Requirement: Take nothing but the lines from the one with "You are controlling" through the one with "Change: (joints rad" in the entries below, both ends kept, and return them exactly with pictures left out.

Items from a dataset:
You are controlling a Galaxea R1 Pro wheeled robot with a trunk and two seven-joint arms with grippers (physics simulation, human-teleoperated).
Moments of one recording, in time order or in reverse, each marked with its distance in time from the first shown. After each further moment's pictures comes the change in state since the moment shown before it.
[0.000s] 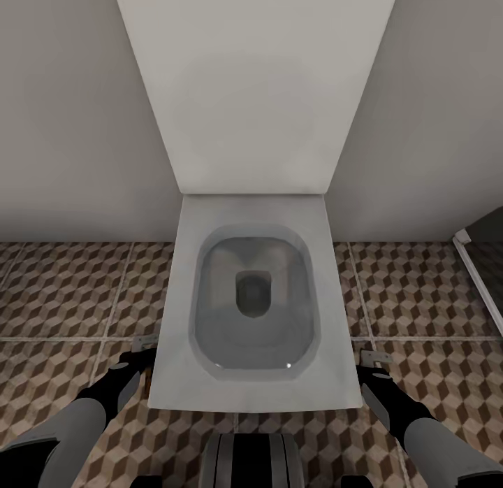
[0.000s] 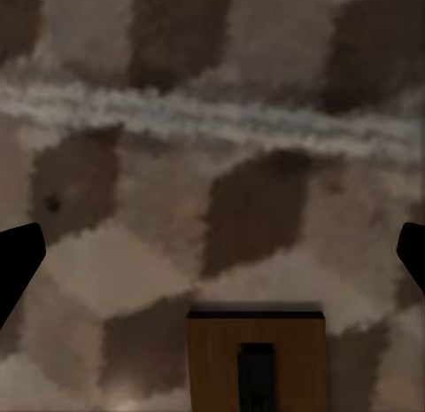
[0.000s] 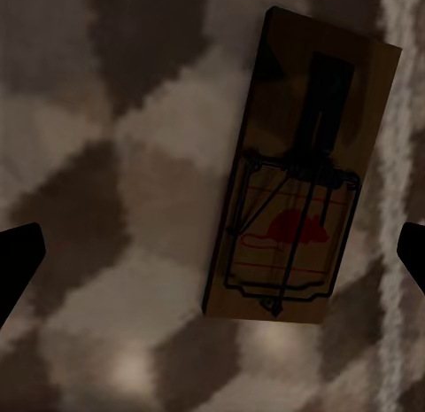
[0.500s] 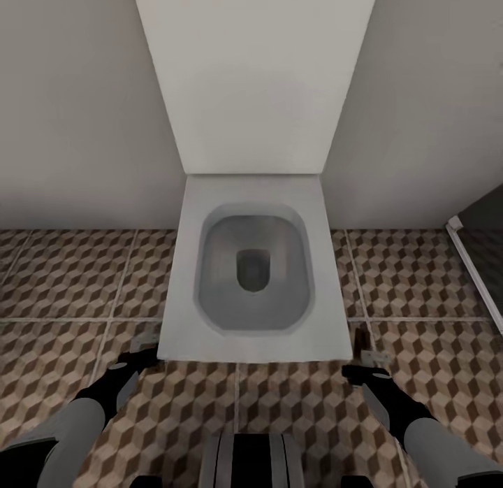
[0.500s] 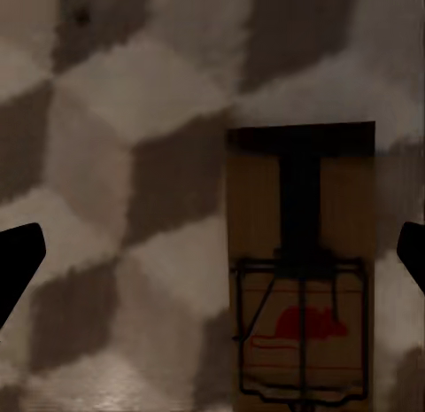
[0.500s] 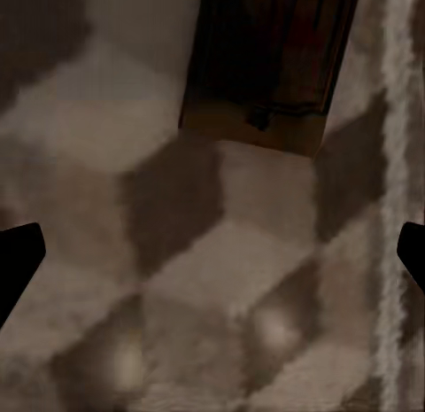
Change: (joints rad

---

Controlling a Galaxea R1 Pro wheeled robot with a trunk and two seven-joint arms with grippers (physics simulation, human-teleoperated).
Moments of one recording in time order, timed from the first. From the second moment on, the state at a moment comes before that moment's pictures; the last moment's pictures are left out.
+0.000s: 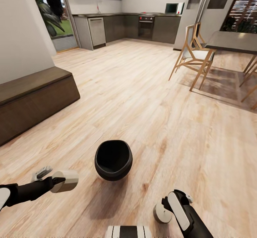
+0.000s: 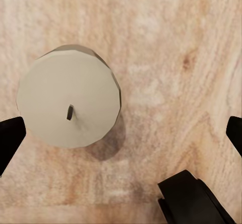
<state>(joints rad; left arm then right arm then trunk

Task response:
You are controlling a Galaxea R1 Pro wheeled robot with a trunk and two seven-joint arms with grippers (physics simulation, human-teleoperated).
Moments of one recording, in time order or in reverse, each marked with its distance in time from the first shown. After each further moment's pictures comes the change in state since the moment shown before it.
[0.000s] 
[0.000s] 
[0.000s] 
[0.500s] 
[0.500s] 
[0.500s] 
Change: (joints rad

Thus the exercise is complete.